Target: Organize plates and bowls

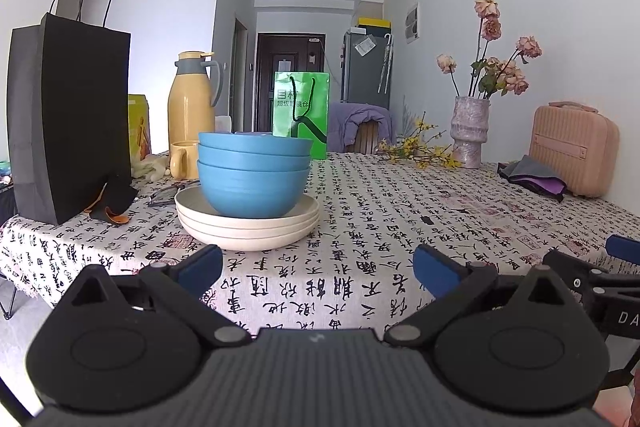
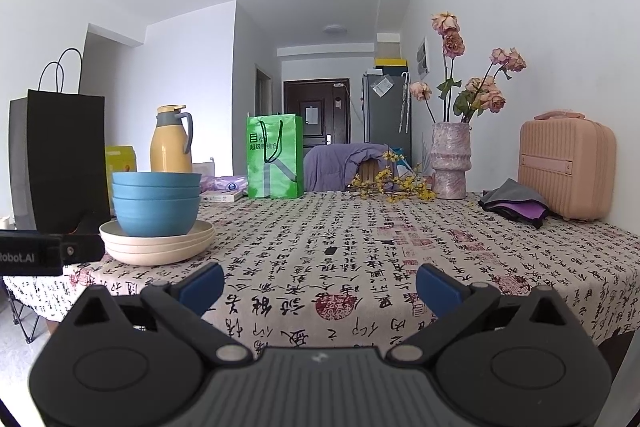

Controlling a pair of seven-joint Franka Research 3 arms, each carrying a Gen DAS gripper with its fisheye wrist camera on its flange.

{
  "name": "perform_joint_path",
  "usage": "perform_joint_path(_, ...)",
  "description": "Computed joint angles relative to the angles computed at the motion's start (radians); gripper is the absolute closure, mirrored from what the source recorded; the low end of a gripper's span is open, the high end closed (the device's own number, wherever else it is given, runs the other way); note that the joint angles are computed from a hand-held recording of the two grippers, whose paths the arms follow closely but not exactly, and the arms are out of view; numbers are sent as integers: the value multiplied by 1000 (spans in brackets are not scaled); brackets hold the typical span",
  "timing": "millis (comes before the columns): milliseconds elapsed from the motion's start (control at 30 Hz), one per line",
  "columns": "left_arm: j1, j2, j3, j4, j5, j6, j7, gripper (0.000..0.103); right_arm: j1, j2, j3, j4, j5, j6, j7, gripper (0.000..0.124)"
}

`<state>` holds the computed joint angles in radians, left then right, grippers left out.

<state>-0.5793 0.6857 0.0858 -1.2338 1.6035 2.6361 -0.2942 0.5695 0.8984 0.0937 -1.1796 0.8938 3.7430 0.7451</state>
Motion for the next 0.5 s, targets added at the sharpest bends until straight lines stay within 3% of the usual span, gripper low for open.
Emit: perform_joint_path(500,-1,3,2,5,-7,3,5,0,3,11,6,22,23,6,-29,21)
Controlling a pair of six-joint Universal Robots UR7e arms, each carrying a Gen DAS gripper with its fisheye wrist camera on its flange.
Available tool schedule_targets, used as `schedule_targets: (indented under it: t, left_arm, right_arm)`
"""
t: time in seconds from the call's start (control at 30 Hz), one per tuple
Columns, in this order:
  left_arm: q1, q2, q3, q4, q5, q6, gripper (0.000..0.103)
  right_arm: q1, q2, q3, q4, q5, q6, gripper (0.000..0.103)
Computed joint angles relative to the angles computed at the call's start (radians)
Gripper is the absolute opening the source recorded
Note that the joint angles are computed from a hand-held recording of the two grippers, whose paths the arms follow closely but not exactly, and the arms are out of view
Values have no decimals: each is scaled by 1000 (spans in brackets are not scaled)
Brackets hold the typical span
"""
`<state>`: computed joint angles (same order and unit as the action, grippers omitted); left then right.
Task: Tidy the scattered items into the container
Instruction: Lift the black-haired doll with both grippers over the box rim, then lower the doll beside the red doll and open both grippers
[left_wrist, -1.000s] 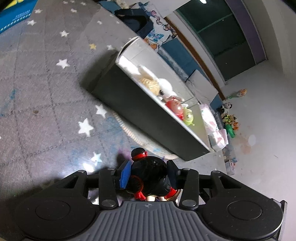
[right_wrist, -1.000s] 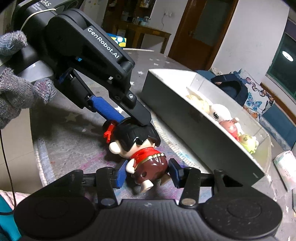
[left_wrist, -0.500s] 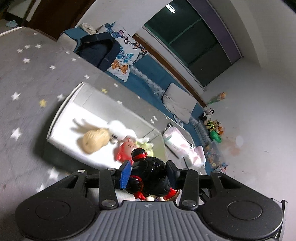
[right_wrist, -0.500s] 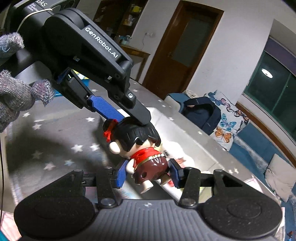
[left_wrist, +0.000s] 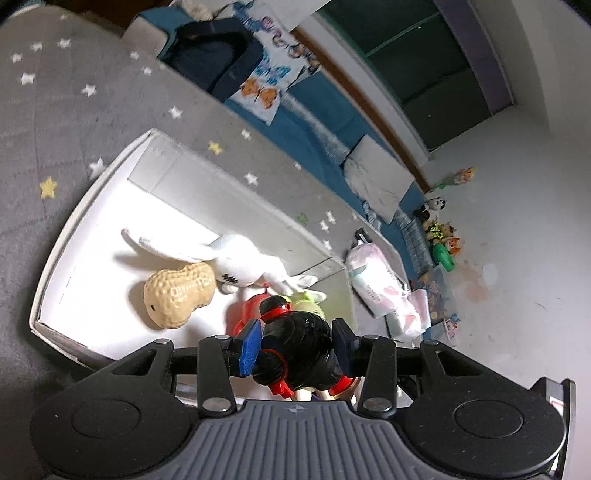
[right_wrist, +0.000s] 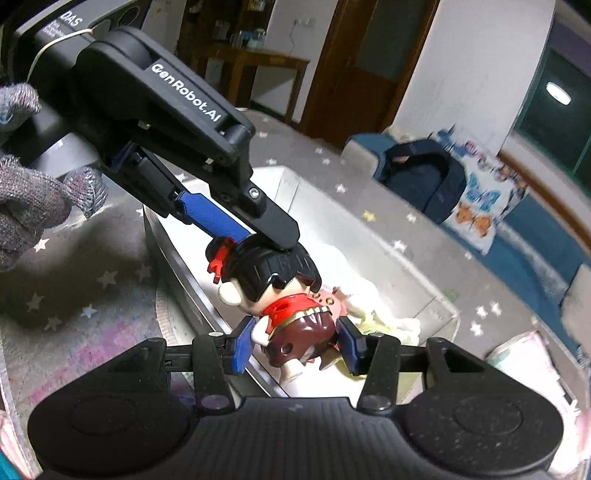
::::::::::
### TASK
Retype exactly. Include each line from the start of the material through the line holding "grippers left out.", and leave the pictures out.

### ANSWER FOR THIS EXERCISE
Target: Organize plates and bowls


Controlling a pair of seven-joint Franka Research 3 arms, each carrying a Gen DAS gripper with its fisheye wrist camera on its flange.

{
  "name": "perform_joint_path",
  "usage": "perform_joint_path(_, ...)",
  "description": "Computed joint angles relative to the angles computed at the motion's start (radians); gripper is the absolute closure, mirrored from what the source recorded; the low end of a gripper's span is open, the high end closed (the device's own number, wherever else it is given, runs the other way); note that the joint angles are computed from a hand-held recording of the two grippers, whose paths the arms follow closely but not exactly, and the arms are out of view; numbers are sent as integers: the value multiplied by 1000 (spans in brackets are not scaled); brackets hold the typical span",
  "timing": "millis (comes before the columns): milliseconds elapsed from the motion's start (control at 30 Hz), one per line",
  "columns": "left_arm: j1, j2, j3, j4, j5, j6, j7, gripper (0.000..0.103); right_arm: j1, j2, j3, j4, j5, j6, j7, gripper (0.000..0.124)"
}

`<state>` holds the computed joint angles in radians, left then right, grippers left out.

The answer has nothing more to it.